▶ _Information provided_:

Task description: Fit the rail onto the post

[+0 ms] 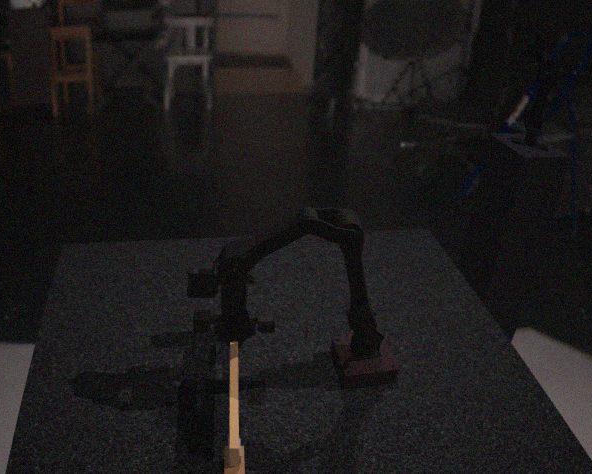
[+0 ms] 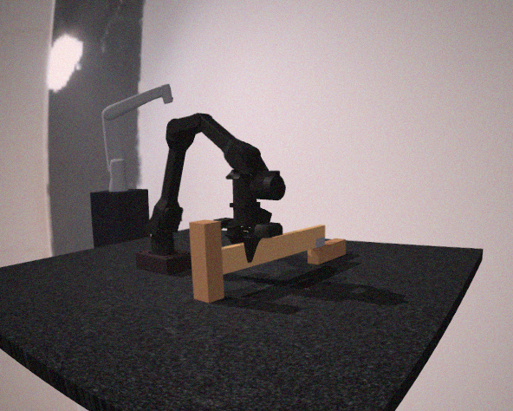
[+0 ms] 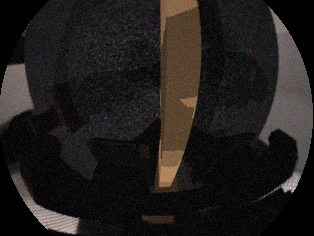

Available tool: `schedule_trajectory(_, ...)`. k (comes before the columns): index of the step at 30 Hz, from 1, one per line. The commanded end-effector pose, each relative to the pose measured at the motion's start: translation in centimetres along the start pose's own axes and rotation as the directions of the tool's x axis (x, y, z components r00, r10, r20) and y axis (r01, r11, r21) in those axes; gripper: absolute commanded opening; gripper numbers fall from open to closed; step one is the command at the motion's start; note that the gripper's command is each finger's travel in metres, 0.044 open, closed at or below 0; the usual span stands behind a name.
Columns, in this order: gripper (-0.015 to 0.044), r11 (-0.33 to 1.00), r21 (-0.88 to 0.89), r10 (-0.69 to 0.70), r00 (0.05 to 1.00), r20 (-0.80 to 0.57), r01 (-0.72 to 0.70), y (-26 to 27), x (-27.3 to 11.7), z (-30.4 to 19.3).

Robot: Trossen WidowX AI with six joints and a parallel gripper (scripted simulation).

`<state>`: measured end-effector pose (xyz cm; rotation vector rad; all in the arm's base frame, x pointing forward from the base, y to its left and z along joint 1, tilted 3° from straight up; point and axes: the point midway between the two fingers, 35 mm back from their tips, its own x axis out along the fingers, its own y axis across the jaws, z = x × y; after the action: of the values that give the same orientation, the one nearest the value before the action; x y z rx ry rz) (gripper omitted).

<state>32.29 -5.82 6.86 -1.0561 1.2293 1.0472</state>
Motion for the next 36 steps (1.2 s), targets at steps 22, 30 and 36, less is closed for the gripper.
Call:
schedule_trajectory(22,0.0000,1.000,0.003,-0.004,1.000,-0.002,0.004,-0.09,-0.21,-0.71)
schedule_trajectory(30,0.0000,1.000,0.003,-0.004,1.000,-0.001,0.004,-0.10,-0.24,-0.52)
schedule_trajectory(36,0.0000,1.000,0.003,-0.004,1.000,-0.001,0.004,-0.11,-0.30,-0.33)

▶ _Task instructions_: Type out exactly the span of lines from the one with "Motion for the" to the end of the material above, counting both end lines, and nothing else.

▶ _Result_:
Motion for the next 36 steps (1.2 s), targets at steps 22, 30 and 36, less is closed for the gripper.
Call:
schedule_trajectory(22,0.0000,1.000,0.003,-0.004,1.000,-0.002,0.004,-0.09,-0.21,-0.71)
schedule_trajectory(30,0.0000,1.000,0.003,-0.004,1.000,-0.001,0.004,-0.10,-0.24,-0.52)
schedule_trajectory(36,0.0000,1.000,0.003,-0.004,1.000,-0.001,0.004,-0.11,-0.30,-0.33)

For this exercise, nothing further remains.